On-Line Glossary
Definitions derived from Stutz and de Souzsa are indicated by
(S&dS). Definitions paraphrased from the Dictionary of Human Geography
are indicated by (JGS)
Agglomeration: The association of productive activities in close proximity to one another, as in a major specialized industrial region or in a large town or city (JGS). Clustering of activities in space.
Agglomeration Economies: Savings or benefits firms realize by clustering together (S&dS). Frequently associated with the collective use of the infrastructure of transportation, communications facilities and other services (JGS).
Bid Rent: The amount of money offered to purchase a piece of land (S&dS).
Bid Rent Function : A plot (graph) of the rent which people are prepared to pay with respect to distance from some point, usually the city center (JGS).

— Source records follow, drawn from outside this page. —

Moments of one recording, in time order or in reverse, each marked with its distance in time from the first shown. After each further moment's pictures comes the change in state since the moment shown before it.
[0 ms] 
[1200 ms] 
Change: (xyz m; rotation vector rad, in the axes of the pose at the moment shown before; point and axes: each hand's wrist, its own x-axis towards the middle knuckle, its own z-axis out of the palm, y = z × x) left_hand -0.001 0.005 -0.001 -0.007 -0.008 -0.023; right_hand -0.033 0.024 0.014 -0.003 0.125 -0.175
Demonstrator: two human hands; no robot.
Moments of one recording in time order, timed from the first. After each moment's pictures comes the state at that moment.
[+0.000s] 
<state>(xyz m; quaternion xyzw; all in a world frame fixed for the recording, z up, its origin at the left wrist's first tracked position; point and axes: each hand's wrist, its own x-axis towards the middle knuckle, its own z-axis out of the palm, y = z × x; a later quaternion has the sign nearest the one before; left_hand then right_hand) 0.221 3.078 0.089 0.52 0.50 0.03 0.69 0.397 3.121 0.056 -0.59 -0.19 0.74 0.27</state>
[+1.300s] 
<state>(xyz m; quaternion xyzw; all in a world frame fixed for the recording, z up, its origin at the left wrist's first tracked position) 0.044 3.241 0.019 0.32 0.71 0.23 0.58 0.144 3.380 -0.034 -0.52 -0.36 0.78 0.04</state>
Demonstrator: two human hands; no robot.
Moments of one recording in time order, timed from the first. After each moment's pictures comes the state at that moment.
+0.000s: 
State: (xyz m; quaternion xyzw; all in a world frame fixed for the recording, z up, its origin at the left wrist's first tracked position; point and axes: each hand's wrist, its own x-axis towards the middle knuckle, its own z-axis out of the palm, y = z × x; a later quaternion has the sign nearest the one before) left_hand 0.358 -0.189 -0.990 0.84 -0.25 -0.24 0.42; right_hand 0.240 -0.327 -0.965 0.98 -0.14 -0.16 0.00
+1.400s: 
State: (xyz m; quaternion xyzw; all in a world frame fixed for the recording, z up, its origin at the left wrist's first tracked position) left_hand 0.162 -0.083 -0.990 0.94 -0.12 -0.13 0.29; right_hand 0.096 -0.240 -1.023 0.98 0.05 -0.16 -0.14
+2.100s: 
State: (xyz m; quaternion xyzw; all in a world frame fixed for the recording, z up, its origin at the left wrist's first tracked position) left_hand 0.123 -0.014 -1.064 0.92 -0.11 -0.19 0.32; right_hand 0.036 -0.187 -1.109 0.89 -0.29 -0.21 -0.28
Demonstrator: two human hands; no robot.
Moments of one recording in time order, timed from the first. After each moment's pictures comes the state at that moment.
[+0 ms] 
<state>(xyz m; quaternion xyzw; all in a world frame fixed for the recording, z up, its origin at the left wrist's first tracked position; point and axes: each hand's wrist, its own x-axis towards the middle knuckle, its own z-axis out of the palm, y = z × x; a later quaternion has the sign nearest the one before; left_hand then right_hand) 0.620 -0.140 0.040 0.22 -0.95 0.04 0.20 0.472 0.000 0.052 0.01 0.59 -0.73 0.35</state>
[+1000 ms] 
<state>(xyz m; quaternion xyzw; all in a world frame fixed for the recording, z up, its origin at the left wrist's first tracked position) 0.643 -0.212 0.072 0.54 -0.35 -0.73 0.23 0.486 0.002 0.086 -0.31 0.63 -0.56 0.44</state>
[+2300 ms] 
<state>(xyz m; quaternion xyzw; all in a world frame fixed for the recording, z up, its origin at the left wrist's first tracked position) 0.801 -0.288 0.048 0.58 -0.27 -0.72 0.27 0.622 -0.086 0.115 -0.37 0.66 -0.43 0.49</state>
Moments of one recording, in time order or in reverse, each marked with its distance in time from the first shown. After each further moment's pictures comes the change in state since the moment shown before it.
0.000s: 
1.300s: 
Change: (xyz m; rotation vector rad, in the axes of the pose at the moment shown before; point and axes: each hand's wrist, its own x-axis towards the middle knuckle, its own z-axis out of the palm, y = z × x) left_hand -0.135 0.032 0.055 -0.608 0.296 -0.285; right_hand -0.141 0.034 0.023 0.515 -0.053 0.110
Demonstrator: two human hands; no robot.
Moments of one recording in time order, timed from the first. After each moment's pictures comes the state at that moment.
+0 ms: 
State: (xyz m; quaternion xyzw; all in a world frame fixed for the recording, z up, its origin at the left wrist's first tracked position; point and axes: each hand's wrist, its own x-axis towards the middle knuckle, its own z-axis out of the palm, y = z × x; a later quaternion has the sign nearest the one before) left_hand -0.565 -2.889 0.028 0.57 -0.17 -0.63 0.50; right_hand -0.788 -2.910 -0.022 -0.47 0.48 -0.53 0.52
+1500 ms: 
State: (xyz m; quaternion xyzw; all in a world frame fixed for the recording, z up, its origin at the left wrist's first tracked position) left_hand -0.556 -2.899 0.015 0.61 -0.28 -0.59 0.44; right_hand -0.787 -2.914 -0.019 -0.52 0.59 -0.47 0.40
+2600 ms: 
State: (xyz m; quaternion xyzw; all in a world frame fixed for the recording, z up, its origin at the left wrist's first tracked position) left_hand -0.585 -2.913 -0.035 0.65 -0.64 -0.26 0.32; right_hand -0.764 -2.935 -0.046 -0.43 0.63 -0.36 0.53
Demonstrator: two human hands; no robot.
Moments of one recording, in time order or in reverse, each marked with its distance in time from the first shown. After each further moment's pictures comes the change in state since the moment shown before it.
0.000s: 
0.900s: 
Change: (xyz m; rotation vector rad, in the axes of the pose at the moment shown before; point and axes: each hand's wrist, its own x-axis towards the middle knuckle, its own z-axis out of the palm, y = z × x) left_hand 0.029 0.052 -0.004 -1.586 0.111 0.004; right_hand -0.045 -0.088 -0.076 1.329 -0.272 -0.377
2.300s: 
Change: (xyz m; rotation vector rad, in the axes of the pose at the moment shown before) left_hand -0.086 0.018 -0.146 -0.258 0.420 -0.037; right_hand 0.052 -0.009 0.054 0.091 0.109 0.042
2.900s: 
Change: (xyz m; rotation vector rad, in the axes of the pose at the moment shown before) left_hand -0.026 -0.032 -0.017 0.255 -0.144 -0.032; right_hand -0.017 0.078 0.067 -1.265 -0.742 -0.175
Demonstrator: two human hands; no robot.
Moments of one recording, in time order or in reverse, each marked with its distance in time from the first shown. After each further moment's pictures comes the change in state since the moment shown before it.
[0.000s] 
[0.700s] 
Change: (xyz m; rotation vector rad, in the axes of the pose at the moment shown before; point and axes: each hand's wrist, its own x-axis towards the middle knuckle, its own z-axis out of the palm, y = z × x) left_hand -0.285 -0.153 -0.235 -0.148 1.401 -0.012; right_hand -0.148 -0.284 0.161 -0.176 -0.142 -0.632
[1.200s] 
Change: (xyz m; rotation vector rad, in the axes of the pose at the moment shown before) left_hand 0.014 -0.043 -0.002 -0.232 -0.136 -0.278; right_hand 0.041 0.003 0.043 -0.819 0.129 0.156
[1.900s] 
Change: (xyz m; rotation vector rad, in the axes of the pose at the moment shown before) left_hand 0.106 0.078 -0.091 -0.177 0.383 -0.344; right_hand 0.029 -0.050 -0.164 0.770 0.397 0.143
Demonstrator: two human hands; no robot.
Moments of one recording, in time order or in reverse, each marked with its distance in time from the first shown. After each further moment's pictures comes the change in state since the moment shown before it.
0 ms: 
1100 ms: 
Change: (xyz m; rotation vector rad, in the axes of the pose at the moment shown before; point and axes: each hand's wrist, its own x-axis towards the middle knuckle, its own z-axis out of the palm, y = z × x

Highest and Best Use: The notion that land is allocated the use that earns the highest location rent (S&dS).
Location Rent: The advantage of one parcel of land over another because of its location; the concept of declining rent with an increase in distance from the market (S&dS).
Perfect Competition: In free-market, capitalistic economies, markets characterized by (1) many buyers and sellers such that no individual affects price or quantities, (b) perfect information on the part of producers and consumers, (c) few, if any, barriers to market entry and (d) complete mobility of resources between alternative uses.
Rent: Payments made to land owners as a productive factor for their contribution to the productive process and the operation of the economy (S&dS). The payment to a factor over and above that necessary to keep it in its present occupation. Rent may vary from one place to another because for many reasons including its location, or distance from a market place, or its productivity.
Rent Gradient: A downward-sloping curve depicting the rate at which rent declines with distance from a central market place.
Succession and Invasion: A term adopted from ecology to describe a process of neighborhood change whereby one social group succeeds another in a residential area. Associated with the Concentric Zone Model by Burgess, the process suggests that neighborhood change is initiated by pressure on the inner city housing, usually by migrants of low socio-economic status. They move to adjacent residential areas, forcing the current residents to move out to the next zone, thus stimulating a rippling process of change outward from the city which ended with the highest status groups moving to newly built suburban homes further out (JGS).
Spatial Equilibrium: A state in which the forces making for change are in balance (JGS).
Urbanization: The process of a society changing from rural to urban and economic activities concentrating in cities (S&dS).